─── EXERCISE MATERIALS
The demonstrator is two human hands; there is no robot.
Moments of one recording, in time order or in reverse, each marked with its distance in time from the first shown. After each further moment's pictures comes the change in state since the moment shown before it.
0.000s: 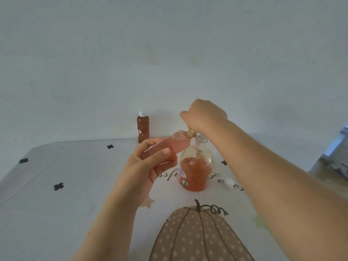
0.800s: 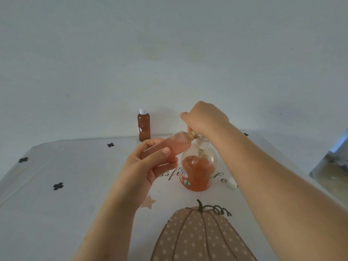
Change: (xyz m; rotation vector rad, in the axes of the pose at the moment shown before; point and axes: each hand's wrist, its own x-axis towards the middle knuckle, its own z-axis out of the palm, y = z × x) left_hand 0.003 -0.002 -0.005 0.037 0.028 -0.024; right_hand 0.003 0.006 0.013 0.079 -0.030 0.013
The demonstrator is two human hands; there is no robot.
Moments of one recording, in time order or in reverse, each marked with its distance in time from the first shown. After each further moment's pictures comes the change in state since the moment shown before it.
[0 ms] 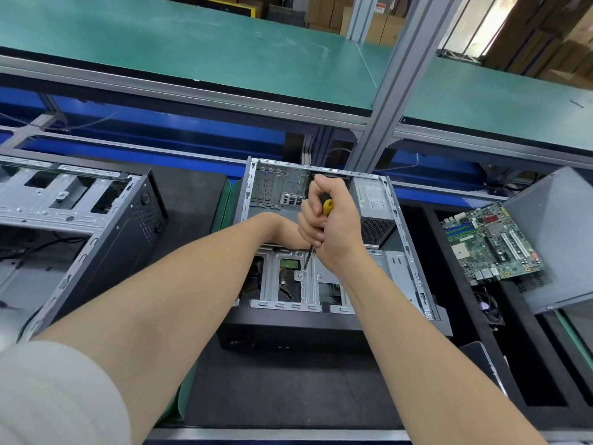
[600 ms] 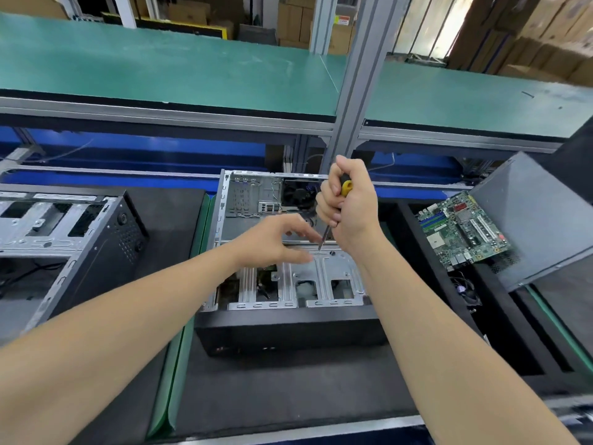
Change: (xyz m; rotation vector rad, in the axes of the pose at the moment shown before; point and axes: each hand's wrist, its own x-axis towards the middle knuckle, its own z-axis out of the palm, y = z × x) left_hand -0.038 0.011 0.027 -0.298 0.455 0.558; right_hand -0.011 -0.051 -0.049 0.017 0.091 -0.160
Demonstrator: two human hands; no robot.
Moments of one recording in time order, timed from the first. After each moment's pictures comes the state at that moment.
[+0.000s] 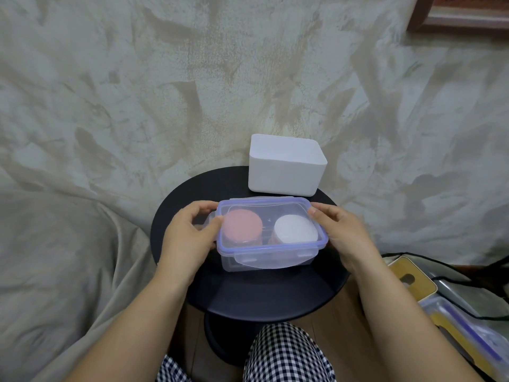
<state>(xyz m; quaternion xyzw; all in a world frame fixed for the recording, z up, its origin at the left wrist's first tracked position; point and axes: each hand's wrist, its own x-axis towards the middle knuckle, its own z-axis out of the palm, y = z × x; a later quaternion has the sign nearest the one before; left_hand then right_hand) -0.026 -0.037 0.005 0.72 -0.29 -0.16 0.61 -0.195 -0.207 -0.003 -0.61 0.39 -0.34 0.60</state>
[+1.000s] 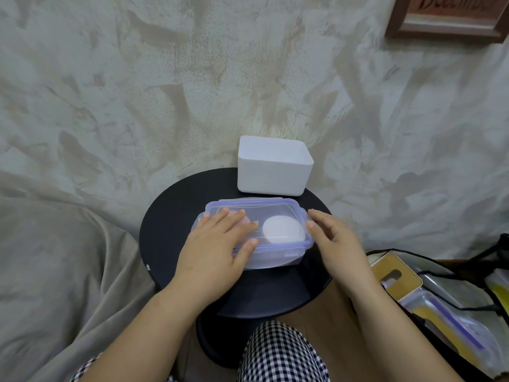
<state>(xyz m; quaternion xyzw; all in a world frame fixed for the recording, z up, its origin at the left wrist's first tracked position) -0.057 -0.045 0.000 0.76 -0.59 0.05 0.26 -0.220 -0.177 -0.004 -0.73 0.41 -0.34 0.44</state>
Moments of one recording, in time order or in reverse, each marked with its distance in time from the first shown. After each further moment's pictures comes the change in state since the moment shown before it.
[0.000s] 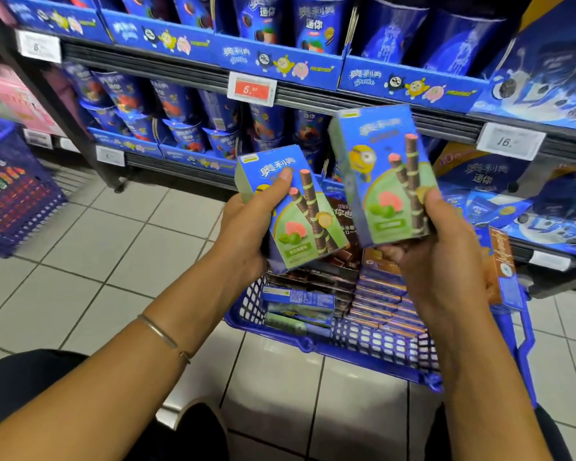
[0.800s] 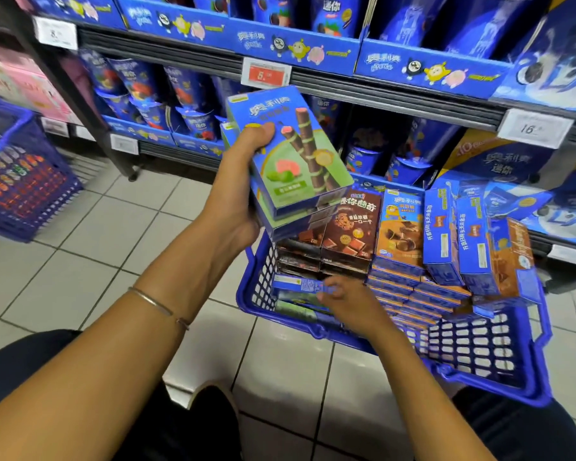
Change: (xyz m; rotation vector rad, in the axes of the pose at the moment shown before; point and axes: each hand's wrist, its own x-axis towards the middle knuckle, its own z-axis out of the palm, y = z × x) left_hand -0.001 0.033 -0.012 -0.142 -0.190 0.138; right_hand -0.007 0.144 -0.028 -1.221 -0.446 0.317
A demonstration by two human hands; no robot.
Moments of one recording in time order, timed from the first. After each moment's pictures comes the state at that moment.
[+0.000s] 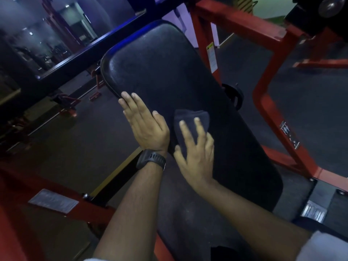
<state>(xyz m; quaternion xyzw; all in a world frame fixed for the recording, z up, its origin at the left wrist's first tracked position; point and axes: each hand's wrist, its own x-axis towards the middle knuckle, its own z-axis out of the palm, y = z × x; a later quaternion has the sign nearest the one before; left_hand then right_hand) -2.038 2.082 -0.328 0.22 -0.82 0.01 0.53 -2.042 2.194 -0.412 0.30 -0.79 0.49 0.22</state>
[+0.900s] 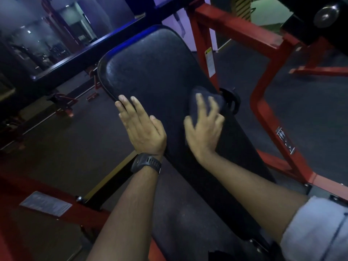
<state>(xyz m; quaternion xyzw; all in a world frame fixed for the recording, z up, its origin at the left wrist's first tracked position) -2.038 2.081 -0.330 0.24 -0.82 0.06 0.52 -2.115 2.187 -0.365 0.17 -0.81 0.54 0.16</state>
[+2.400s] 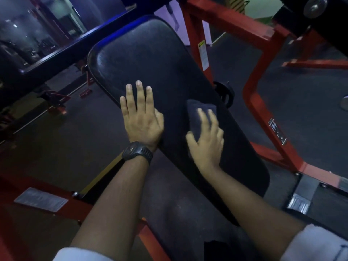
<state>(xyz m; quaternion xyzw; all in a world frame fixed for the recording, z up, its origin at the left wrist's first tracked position) -2.039 2.075 -0.325 0.18 -0.83 0.27 0.45 -2.083 2.219 -0.423 0.15 -0.84 0.51 0.12</state>
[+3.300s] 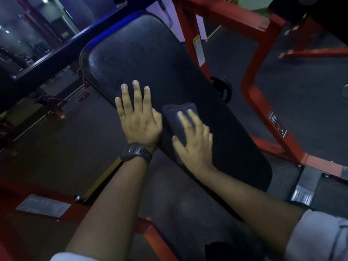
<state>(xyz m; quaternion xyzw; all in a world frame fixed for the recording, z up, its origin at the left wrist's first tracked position) -2.038 2.073 -0.327 0.17 -0.84 0.26 0.44 -2.064 2.207 -0.421 0.28 -0.81 0.50 0.17</state>
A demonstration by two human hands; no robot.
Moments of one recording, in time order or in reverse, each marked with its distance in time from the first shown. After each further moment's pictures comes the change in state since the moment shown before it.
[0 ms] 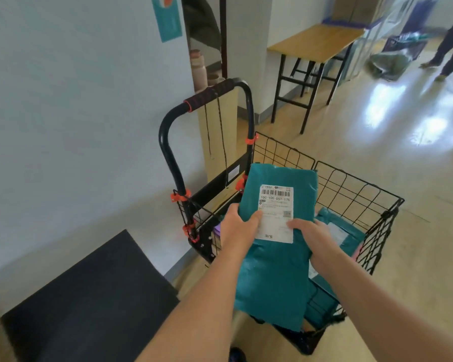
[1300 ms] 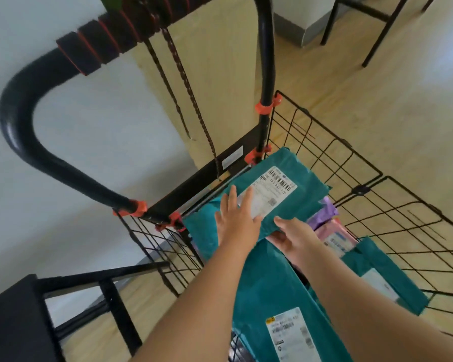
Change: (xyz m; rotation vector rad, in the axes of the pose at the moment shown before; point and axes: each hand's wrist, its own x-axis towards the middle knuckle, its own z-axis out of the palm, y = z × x) left_hand 0.254 -0.074 0.130 0.870 -0.162 -0.152; right_hand 0.326 -0.001 0.066 0.071 -0.085 0.539
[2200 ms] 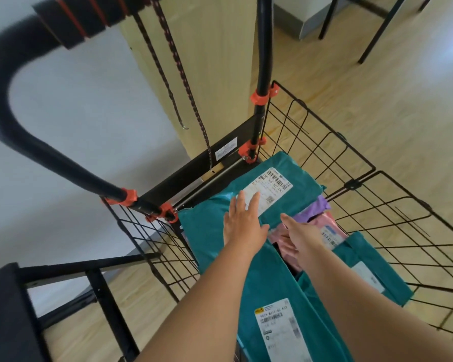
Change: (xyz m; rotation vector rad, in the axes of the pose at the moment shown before) left_hand -0.007 0.013 0.033 -0.030 -0.088 0.050; right_hand 0.004 0.000 -0.033 -0.410 0.293 -0.025
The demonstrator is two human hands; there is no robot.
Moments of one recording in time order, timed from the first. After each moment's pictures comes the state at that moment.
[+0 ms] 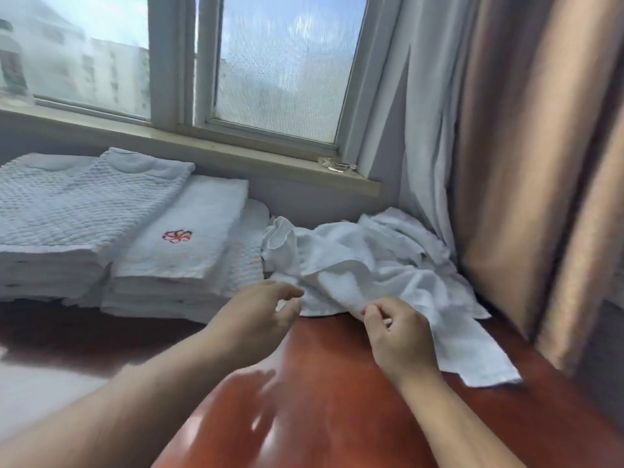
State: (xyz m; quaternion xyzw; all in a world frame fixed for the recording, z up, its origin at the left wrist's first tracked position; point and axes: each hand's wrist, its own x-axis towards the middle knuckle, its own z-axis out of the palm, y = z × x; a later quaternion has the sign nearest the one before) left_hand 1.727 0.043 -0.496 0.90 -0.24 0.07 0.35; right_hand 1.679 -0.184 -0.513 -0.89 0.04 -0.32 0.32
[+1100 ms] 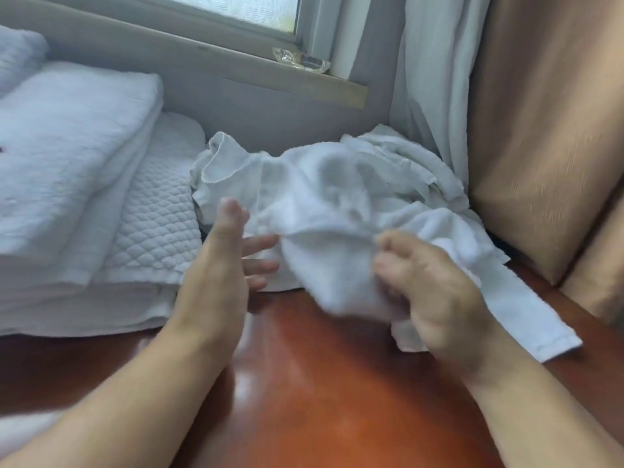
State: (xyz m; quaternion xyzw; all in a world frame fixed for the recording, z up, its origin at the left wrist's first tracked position) left_hand 1.802 -0.020 -0.559 0.61 -0.09 -0.03 0.79; right_hand 1.722 -0.206 -0.519 -0.81 -0.11 -0.14 0.56
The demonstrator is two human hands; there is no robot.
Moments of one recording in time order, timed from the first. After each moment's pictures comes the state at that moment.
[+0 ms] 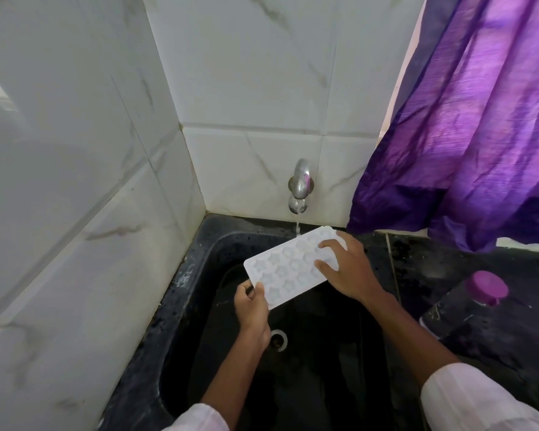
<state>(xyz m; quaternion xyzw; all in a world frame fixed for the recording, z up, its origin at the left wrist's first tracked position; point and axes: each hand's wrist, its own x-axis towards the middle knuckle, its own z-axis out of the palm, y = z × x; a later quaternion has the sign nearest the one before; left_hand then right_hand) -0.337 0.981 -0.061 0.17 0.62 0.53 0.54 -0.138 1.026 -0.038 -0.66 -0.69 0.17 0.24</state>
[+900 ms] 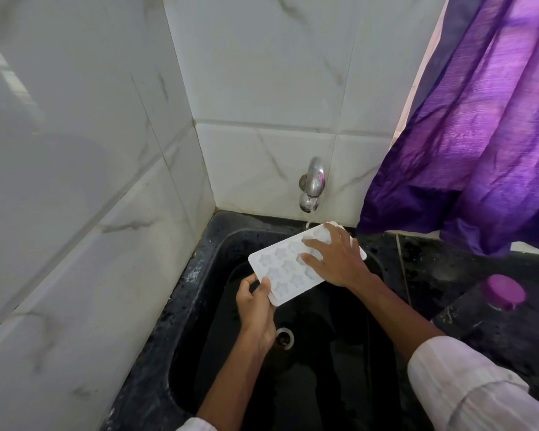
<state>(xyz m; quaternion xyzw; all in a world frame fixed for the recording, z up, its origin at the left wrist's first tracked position) -0.349 0.966 -0.029 0.13 0.54 0.58 0.59 -0.173 1.052 -0.031 -0.65 -0.74 0.15 0.09</state>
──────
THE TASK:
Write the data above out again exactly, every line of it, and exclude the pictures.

TASK RESPONSE:
The demonstrator is two human hands; there is no robot.
Moments of one recording, in time order or in reverse, each marked with its distance in time from the first shown. After each further moment's pictures comes the change in state since the moment shown before it.
0.000s: 
0.800s: 
Change: (xyz m; rotation vector rad, in the axes of the pose at the moment shown before; point and axes: each hand's wrist, its own x-axis towards the middle knuckle, its own z-axis out of the palm, y = z × x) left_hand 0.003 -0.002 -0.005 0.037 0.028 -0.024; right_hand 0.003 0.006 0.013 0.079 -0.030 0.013
The demonstrator is two human hands; there is no robot.
Moments of one recording, in time order or in reverse, each marked with its distance in time from the first shown. After each further moment's pictures comes the change in state since the moment shown before it.
[0 ms] 
[600 ms] 
Change: (xyz m; rotation vector rad, in the axes of the pose at the moment shown before; point and axes: each hand's wrist, its own x-axis towards the middle knuckle, its own z-axis out of the palm, y = z × x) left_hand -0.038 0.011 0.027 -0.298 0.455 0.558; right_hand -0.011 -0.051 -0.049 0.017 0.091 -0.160
Demonstrator: two human hands; no robot.
Moments of one recording in time order, timed from the first. After each moment's pictures comes the state at that moment.
[+0.000s] 
<state>(xyz m; quaternion xyzw; all in a world frame fixed for the recording, z up, its origin at the left wrist's first tracked position; point and axes: each hand's wrist, its own x-axis towards the middle knuckle, its own z-axis out of the palm, y = z × x; a later quaternion has the sign nearest the one before; left_hand then right_hand) -0.026 -0.037 0.005 0.72 -0.29 -0.16 0.61 -0.195 -0.207 -0.003 -0.61 0.39 -0.34 0.60</state>
[+1.000s] 
<state>(xyz m; quaternion xyzw; all in a world frame fixed for the recording, z up, its origin at the left wrist's first tracked position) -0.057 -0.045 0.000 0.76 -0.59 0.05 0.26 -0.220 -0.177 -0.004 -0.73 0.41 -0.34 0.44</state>
Moments of one recording, in time order or in reverse, each marked with its distance in time from the first shown. After each further moment's pictures comes the change in state since the moment shown before it.
[0.000s] 
[0.800s] 
Change: (xyz m; rotation vector rad, in the axes of the pose at the moment shown before; point and axes: each hand's wrist, its own x-axis towards the middle knuckle, its own z-axis out of the palm, y = z × x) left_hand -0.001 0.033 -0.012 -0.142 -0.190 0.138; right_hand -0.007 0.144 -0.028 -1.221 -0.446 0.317
A demonstration by two human hands; no robot.
Moments of one recording in time order, timed from the first. After each moment's pictures comes the state at that moment.
[+0.000s] 
<state>(xyz m; quaternion xyzw; all in a world frame fixed for the recording, z up, its origin at the left wrist's first tracked position; point and axes: each hand's wrist, its own x-axis towards the middle knuckle, its own z-axis out of the palm, y = z × x; a later quaternion has the sign nearest the one before; left_hand then right_hand) -2.038 2.082 -0.328 0.22 -0.82 0.01 0.53 -2.042 2.194 -0.412 0.30 -0.79 0.49 0.22</state>
[+0.900s] 
<state>(xyz m; quaternion xyzw; all in a world frame fixed for the recording, z up, its origin at the left wrist's first tracked position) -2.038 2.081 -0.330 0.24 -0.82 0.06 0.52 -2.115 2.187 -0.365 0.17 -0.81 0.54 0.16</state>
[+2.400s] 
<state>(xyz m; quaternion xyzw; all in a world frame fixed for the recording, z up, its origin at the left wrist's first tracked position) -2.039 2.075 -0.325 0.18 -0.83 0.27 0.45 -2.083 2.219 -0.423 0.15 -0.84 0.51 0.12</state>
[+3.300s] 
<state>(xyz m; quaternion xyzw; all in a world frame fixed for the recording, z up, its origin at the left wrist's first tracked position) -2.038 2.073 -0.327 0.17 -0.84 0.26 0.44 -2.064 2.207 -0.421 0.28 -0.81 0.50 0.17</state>
A demonstration by two human hands; no robot.
Moments of one recording, in time order or in reverse, each marked with its distance in time from the first shown. After each further moment's pictures comes the change in state since the moment shown before it.
[0 ms] 
[1300 ms] 
Change: (xyz m; rotation vector rad, in the axes of the pose at the moment shown before; point and axes: each hand's wrist, its own x-axis towards the middle knuckle, its own z-axis out of the palm, y = z × x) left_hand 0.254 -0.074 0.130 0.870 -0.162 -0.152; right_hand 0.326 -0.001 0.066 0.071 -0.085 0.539
[2200 ms] 
Change: (xyz m; rotation vector rad, in the axes of the pose at the moment shown before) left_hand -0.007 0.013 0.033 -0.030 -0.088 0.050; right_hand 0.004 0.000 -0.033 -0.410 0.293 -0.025
The demonstrator is two human hands; there is no robot.
Moments of one recording in time order, timed from the first. After each moment's pictures comes the state at that moment.
[+0 ms] 
State: (xyz m; quaternion xyzw; all in a world frame fixed for the recording, z up, its origin at the left wrist's first tracked position; point and axes: each hand's wrist, its own x-axis towards the middle knuckle, its own z-axis out of the palm, y = z × x; a later quaternion has the sign nearest the one before) left_hand 1.727 0.043 -0.496 0.90 -0.24 0.07 0.35; right_hand 1.679 -0.184 -0.513 -0.89 0.04 -0.32 0.32
[+1100 ms] 
State: (xyz m; quaternion xyzw; all in a world frame fixed for the recording, z up, its origin at the left wrist's first tracked position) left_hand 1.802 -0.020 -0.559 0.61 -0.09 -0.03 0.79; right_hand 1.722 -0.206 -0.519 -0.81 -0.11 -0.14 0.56
The demonstrator is two human hands; there is no robot.
Moments of one recording in time order, timed from the first. After each moment's pictures comes the state at that moment.
[+0 ms] 
<state>(xyz m; quaternion xyzw; all in a world frame fixed for the recording, z up, its origin at the left wrist's first tracked position; point and axes: each hand's wrist, its own x-axis towards the middle knuckle, its own z-axis out of the palm, y = z × x; a later quaternion has the sign nearest the one before; left_hand then right_hand) -0.337 0.981 -0.061 0.17 0.62 0.53 0.54 -0.138 1.026 -0.038 -0.66 -0.69 0.17 0.24</state>
[+900 ms] 
<state>(xyz m; quaternion xyzw; all in a world frame fixed for the recording, z up, its origin at the left wrist's first tracked position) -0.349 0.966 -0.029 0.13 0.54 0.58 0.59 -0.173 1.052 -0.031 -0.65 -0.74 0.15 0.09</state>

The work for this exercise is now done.